Problem to solve: The answer should consist of all the records, copied exactly.

Dataset content:
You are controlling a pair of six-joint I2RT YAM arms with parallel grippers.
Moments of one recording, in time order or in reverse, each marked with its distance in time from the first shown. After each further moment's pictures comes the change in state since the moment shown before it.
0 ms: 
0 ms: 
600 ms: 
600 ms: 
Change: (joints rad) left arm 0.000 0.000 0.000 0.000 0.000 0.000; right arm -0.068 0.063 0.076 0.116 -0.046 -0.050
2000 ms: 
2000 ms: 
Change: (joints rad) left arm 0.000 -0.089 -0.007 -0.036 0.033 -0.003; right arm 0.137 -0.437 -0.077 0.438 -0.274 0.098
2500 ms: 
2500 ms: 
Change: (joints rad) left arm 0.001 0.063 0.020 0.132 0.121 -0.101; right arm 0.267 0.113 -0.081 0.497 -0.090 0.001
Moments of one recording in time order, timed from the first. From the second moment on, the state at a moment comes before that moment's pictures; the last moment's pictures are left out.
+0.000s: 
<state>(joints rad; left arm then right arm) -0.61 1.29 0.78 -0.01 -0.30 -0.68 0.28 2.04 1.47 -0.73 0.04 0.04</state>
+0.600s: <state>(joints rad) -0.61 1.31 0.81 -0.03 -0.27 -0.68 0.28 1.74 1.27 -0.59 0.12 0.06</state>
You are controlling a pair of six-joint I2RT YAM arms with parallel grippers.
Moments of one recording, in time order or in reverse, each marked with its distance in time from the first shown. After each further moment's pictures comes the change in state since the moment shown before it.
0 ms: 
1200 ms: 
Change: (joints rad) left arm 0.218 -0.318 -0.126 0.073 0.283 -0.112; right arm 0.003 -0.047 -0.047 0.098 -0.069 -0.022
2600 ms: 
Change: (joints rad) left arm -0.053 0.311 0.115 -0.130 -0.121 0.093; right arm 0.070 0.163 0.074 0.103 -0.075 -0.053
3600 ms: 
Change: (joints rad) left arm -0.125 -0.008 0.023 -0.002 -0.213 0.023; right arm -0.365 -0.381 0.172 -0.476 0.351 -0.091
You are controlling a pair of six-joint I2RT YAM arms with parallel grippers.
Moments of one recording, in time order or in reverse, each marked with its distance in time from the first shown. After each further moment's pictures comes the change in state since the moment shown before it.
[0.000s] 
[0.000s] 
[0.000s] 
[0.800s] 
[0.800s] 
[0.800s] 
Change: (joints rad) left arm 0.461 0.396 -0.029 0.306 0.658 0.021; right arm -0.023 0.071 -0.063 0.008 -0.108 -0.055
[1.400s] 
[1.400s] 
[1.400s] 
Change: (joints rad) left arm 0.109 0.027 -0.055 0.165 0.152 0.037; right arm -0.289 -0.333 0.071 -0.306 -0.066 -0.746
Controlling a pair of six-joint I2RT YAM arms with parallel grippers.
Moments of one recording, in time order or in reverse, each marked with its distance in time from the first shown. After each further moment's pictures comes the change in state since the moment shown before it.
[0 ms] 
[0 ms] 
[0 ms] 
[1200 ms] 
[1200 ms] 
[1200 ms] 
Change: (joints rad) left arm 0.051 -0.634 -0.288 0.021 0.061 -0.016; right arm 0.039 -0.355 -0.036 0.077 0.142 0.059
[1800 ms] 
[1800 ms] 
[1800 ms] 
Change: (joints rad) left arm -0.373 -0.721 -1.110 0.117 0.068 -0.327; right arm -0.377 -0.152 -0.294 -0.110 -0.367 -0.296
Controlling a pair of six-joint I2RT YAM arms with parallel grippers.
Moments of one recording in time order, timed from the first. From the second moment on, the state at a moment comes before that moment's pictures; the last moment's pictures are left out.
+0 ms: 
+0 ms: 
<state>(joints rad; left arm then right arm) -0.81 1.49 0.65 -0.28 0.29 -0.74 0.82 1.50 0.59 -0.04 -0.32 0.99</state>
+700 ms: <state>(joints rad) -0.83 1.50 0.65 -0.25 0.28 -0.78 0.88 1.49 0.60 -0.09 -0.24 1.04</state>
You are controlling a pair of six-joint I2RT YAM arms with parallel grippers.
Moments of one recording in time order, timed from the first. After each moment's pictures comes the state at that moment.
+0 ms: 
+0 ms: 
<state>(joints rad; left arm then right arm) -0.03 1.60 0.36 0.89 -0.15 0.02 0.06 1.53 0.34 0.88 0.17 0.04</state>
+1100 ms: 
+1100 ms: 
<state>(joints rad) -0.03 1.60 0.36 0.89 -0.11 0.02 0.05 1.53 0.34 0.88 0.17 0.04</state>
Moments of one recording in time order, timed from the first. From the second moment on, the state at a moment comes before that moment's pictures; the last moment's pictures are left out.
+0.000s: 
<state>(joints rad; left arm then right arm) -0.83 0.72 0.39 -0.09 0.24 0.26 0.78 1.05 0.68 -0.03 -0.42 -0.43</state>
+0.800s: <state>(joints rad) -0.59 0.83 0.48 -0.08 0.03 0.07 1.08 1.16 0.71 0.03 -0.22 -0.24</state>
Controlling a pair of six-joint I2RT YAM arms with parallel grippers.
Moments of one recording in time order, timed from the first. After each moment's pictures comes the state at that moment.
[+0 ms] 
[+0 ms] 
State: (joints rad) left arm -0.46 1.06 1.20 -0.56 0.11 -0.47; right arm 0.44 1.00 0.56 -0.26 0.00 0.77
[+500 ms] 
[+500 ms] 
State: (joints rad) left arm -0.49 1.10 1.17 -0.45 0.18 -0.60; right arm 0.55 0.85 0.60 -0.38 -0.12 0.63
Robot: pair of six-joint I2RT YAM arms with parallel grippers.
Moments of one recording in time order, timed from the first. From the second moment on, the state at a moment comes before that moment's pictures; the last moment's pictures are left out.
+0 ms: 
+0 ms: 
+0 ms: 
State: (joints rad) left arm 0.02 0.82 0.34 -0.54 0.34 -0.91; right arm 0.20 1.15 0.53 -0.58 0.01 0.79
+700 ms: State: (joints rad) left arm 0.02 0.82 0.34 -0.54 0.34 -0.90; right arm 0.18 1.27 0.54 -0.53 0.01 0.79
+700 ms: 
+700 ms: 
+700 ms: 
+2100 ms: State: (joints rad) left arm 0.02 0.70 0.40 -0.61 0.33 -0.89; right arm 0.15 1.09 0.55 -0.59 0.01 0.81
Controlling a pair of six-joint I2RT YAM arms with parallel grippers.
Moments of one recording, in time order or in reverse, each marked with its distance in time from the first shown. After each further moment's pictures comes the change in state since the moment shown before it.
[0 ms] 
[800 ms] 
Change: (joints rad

Reply to the task:
You are controlling a pair of six-joint I2RT YAM arms with parallel grippers.
Moments of one recording, in time order or in reverse, each marked with its distance in time from the first shown. After each further moment's pictures comes the change in state since the moment shown before it.
0 ms: 
0 ms: 
600 ms: 
600 ms: 
Change: (joints rad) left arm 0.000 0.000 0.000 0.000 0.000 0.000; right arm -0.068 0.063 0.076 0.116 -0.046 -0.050
2000 ms: 
2000 ms: 
Change: (joints rad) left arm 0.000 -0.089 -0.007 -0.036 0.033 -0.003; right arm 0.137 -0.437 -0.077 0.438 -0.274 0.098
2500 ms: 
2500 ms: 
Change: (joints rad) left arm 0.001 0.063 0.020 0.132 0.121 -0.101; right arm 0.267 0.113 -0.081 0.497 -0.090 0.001
Moments of one recording in time order, timed from the first. From the second moment on, the state at a moment comes before that moment's pictures; the last moment's pictures are left out.
+0.000s: 
<state>(joints rad; left arm then right arm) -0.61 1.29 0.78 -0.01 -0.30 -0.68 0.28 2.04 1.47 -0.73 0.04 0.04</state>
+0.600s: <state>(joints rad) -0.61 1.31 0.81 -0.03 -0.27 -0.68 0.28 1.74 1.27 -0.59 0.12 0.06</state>
You are controlling a pair of six-joint I2RT YAM arms with parallel grippers.
Moments of one recording, in time order or in reverse, each marked with its distance in time from the first shown. After each further moment's pictures comes the change in state since the moment shown before it.
0 ms: 
1200 ms: 
Change: (joints rad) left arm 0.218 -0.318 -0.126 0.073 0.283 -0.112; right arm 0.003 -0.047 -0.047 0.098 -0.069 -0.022
2600 ms: 
Change: (joints rad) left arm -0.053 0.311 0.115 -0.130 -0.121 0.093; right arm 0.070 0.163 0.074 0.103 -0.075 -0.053
3600 ms: 
Change: (joints rad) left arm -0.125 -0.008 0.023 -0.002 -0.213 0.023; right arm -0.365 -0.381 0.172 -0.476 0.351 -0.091
You are controlling a pair of six-joint I2RT YAM arms with parallel grippers.
Moments of one recording, in time order or in reverse, each marked with its distance in time from the first shown. After each further moment's pictures comes the change in state since the moment shown before it.
[0.000s] 
[0.000s] 
[0.000s] 
[0.800s] 
[0.800s] 
[0.800s] 
Change: (joints rad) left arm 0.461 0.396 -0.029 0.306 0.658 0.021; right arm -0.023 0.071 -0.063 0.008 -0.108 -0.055
[1.400s] 
[1.400s] 
[1.400s] 
Change: (joints rad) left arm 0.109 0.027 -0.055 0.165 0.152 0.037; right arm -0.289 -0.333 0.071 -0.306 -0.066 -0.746
Controlling a pair of six-joint I2RT YAM arms with parallel grippers.
Moments of one recording, in time order or in reverse, each marked with its distance in time from the first shown. After each further moment's pictures comes the change in state since the moment shown before it.
[0 ms] 
[0 ms] 
[0 ms] 
[1200 ms] 
[1200 ms] 
[1200 ms] 
Change: (joints rad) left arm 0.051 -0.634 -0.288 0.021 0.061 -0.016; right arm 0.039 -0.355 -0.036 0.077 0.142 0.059
[1800 ms] 
[1800 ms] 
[1800 ms] 
Change: (joints rad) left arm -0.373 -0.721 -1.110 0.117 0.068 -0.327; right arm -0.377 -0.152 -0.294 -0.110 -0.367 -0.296
Controlling a pair of six-joint I2RT YAM arms with parallel grippers.
Moments of one recording in time order, timed from the first. From the second moment on, the state at a moment comes before that moment's pictures; the last moment's pictures are left out.
+0 ms: 
+0 ms: 
<state>(joints rad; left arm then right arm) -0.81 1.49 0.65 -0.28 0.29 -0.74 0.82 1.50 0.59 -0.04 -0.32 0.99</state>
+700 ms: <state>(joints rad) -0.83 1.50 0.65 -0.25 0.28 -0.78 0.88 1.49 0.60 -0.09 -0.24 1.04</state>
You are controlling a pair of six-joint I2RT YAM arms with parallel grippers.
Moments of one recording in time order, timed from the first. After each moment's pictures comes the state at that moment.
+0 ms: 
+0 ms: 
<state>(joints rad; left arm then right arm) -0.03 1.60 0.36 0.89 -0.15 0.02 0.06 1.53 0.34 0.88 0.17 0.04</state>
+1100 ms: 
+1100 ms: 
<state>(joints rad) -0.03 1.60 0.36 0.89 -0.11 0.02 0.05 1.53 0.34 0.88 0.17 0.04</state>
Moments of one recording in time order, timed from the first. From the second moment on, the state at a moment comes before that moment's pictures; the last moment's pictures are left out.
+0.000s: 
<state>(joints rad; left arm then right arm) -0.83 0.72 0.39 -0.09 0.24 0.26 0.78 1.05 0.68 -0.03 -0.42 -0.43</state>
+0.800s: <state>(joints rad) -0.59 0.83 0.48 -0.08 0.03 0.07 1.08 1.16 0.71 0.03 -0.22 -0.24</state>
Controlling a pair of six-joint I2RT YAM arms with parallel grippers.
Moments of one recording in time order, timed from the first. After each moment's pictures comes the state at that moment.
[+0 ms] 
[+0 ms] 
State: (joints rad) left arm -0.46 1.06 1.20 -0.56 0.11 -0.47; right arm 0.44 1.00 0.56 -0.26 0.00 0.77
[+500 ms] 
[+500 ms] 
State: (joints rad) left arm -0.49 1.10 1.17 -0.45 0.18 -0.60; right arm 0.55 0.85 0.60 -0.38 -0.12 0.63
Robot: pair of six-joint I2RT YAM arms with parallel grippers.
Moments of one recording in time order, timed from the first. From the second moment on, the state at a moment comes before that moment's pictures; the last moment's pictures are left out.
+0 ms: 
+0 ms: 
+0 ms: 
State: (joints rad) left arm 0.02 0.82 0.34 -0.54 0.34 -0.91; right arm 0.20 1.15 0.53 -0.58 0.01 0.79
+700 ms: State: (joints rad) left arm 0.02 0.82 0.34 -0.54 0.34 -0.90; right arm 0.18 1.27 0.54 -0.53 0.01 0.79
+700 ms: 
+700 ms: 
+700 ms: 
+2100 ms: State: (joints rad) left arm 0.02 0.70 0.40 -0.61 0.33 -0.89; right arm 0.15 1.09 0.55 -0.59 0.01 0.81
Controlling a pair of six-joint I2RT YAM arms with parallel grippers.
Moments of one recording, in time order or in reverse, each marked with its distance in time from the first shown. After each further moment's pictures comes the change in state since the moment shown before it.
[0 ms] 
[800 ms] 
Change: (joints rad

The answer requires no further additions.